Ethiopian’s CEO Tewolde Gebremariam said in early March – even before the sector largely ground to a halt under a wave of international travel bans – that demand had already slowed by over 20% given its exposure to Chinese markets.
It remains to be seen if African countries will be able to weather the storm or have the reserves to bail out their national carriers if need be. By contrast, the pandemic has shown the importance of having a national airline, as countries have been able to rescue stranded citizens in affected areas.
More danger could arise from a global shift to medical protectionism. The US offered billions of dollars for a German vaccine producer, and India, the world’s largest producer of medicines and generics, could stockpile supply for its own citizens. Given Africa’s already precarious position in the global medical market, future shortages could affect the continent’s ability to fight the pandemic.

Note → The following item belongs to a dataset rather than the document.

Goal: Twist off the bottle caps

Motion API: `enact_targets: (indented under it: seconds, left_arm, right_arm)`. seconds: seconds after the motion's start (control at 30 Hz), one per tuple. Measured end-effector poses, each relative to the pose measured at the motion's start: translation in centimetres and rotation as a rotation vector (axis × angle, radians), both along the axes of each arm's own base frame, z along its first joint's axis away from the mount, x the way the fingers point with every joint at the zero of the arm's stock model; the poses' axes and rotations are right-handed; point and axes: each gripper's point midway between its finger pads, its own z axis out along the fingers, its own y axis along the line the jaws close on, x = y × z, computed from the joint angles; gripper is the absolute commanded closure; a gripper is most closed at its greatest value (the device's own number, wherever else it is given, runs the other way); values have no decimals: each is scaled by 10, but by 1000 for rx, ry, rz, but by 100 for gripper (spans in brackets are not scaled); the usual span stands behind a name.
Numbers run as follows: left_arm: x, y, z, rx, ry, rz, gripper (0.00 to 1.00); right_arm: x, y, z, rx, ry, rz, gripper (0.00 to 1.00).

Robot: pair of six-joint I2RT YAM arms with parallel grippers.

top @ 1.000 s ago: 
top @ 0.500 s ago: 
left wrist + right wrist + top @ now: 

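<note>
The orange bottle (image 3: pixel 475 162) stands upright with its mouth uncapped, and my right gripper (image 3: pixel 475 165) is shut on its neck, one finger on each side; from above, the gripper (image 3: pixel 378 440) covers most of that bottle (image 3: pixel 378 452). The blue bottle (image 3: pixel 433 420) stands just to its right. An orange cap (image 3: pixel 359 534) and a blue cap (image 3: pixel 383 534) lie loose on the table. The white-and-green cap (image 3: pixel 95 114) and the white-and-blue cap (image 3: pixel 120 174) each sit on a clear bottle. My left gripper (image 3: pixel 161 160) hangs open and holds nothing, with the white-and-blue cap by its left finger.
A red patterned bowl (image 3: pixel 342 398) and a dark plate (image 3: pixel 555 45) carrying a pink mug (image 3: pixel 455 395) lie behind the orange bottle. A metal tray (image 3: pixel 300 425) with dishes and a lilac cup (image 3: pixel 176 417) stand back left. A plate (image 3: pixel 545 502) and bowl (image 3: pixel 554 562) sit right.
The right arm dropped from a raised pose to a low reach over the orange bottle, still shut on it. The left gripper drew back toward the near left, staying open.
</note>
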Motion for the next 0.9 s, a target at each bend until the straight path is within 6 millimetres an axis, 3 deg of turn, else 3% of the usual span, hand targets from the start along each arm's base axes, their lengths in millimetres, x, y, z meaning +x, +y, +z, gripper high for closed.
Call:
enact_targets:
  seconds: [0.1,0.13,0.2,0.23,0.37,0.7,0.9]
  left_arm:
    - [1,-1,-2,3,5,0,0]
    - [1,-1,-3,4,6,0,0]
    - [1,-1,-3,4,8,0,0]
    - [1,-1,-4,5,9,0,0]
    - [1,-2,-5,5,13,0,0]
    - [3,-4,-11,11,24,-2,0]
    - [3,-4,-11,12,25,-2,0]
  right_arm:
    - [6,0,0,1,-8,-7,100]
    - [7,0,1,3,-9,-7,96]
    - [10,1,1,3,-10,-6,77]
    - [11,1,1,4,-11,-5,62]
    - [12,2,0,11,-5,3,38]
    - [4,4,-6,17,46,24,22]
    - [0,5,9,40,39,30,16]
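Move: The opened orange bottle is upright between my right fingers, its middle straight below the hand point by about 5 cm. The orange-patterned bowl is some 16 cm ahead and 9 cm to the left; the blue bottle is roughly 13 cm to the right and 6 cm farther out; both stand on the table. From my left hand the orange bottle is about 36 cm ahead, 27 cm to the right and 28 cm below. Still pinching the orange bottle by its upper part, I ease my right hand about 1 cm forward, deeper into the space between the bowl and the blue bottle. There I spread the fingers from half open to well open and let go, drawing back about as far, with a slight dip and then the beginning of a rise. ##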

With markets bracing for the worst crisis since the 2008 global financial crisis, the short to medium term looks unavoidably bleak for African economies. It seems inevitable that many governments will be forced to go to the International Monetary Fund (IMF) for help. The continent will require support in co-ordinating a policy response to shore up health systems, medicine and food reserves, so that devastating economic losses are not accompanied by an even more devastating loss of human life.